### ACTION ITEM
Find and copy every line in the records that includes the string "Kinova".

[Stored data]
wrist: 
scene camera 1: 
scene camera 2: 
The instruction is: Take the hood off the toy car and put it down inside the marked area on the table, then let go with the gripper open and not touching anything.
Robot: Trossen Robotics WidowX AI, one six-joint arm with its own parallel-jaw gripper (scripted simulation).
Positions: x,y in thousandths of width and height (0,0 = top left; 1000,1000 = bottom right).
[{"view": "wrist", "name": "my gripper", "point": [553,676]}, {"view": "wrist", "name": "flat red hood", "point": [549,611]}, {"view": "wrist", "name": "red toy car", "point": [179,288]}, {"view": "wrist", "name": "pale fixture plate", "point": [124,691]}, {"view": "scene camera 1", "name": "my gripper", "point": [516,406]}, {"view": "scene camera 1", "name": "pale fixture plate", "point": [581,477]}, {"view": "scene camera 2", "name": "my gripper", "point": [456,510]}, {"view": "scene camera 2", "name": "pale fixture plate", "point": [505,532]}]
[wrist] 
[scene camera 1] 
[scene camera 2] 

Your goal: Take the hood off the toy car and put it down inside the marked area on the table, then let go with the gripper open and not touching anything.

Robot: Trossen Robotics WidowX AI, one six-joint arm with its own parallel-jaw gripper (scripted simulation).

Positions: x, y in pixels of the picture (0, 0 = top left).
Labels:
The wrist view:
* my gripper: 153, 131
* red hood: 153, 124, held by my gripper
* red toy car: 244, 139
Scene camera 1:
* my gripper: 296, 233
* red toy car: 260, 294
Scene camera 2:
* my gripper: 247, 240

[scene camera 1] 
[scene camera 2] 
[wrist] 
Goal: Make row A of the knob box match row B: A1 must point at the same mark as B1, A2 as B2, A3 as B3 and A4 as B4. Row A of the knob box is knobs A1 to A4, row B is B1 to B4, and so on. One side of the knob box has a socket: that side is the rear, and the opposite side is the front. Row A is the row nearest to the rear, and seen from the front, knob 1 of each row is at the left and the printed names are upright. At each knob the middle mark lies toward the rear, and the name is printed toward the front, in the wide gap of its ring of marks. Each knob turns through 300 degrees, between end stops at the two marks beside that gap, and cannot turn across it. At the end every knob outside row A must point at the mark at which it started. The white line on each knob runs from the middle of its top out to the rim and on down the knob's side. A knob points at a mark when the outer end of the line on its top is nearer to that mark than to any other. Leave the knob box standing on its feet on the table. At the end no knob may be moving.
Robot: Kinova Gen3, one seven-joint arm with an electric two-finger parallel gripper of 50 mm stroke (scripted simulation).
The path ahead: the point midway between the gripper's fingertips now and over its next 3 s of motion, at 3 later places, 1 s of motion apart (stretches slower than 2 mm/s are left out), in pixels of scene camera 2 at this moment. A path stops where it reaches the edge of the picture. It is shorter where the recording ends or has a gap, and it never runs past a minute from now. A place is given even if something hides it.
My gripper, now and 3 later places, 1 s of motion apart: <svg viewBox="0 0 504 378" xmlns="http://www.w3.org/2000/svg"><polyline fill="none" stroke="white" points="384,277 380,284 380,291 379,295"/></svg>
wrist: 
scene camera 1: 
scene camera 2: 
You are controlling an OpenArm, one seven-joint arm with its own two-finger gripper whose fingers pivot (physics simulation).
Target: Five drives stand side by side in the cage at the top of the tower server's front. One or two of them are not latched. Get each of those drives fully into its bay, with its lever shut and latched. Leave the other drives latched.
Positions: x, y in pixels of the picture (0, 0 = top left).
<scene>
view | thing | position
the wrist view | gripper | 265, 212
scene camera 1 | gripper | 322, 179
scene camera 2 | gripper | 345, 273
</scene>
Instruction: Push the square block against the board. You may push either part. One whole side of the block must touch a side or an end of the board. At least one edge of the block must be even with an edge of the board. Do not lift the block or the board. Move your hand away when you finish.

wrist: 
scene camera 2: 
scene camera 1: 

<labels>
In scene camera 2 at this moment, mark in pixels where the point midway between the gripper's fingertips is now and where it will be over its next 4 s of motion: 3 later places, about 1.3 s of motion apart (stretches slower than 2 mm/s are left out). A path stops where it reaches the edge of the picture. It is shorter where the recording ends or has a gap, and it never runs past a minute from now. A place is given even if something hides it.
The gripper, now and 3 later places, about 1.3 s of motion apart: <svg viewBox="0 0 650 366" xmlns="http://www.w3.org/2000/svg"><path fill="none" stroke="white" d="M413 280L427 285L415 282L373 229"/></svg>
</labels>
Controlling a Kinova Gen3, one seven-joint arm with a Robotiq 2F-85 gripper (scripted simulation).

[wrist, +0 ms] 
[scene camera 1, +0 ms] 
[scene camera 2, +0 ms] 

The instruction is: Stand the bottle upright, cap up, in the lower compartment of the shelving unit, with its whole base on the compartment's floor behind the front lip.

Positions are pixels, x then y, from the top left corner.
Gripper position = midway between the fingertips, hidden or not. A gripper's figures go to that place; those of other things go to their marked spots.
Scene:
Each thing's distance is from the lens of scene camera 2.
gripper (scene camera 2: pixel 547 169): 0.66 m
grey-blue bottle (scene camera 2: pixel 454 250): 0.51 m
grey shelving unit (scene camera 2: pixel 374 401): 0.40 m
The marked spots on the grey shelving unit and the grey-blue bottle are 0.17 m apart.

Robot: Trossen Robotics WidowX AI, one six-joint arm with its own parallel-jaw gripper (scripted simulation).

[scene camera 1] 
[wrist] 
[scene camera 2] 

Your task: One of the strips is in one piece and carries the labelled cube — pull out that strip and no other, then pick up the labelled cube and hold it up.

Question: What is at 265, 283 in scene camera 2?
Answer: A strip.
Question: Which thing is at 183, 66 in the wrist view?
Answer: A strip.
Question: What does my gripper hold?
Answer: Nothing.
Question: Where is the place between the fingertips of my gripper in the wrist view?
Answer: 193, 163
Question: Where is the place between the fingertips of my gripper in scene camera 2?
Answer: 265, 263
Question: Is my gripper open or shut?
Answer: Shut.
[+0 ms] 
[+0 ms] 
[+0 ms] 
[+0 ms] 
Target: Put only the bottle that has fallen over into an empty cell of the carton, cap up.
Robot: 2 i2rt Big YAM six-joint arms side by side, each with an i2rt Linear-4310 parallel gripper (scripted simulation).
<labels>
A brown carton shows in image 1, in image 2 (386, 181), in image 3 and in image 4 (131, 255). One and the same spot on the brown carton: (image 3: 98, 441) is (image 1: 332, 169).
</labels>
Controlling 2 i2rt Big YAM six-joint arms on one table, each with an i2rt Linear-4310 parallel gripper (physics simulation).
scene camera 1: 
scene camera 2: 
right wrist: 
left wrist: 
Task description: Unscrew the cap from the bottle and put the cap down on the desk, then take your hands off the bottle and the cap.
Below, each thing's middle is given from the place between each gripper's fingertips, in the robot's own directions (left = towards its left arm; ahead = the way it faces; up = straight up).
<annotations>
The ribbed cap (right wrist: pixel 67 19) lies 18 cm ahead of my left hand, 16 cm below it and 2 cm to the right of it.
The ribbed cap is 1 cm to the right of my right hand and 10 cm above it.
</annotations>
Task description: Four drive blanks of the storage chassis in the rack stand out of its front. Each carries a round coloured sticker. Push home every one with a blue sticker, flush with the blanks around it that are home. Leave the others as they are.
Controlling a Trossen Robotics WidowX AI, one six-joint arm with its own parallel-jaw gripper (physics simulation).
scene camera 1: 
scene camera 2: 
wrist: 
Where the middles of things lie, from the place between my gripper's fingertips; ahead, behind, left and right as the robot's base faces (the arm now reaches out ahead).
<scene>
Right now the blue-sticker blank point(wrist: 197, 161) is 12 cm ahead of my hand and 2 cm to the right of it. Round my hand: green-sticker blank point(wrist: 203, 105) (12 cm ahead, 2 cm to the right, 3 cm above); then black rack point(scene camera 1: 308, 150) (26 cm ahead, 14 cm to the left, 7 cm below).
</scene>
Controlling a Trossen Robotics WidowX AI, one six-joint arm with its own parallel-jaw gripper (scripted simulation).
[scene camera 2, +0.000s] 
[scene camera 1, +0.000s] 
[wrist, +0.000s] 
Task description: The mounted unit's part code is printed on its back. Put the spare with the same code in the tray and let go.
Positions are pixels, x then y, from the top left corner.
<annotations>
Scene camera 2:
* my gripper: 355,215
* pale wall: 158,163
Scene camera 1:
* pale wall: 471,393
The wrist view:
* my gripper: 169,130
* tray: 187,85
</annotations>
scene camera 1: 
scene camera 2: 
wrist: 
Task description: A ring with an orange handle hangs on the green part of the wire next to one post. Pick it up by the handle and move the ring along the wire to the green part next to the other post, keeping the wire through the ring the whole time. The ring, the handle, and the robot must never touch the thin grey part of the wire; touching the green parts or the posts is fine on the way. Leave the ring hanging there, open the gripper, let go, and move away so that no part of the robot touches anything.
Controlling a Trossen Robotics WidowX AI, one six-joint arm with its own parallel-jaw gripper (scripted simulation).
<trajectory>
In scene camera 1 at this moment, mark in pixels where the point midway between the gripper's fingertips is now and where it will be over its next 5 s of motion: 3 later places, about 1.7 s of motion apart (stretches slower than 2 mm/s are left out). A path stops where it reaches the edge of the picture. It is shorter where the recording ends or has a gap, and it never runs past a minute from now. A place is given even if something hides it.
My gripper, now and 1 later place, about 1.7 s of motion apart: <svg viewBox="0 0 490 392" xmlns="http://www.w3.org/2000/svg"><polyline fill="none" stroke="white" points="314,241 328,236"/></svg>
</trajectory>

### WRITTEN ANSWER
Robot: Kinova Gen3, one seven-joint arm with an electric two-finger parallel gripper of 50 mm stroke (scripted simulation).
Controlling a Kinova Gen3, one seven-joint arm with a Robotiq 2F-85 gripper (scripted simulation).

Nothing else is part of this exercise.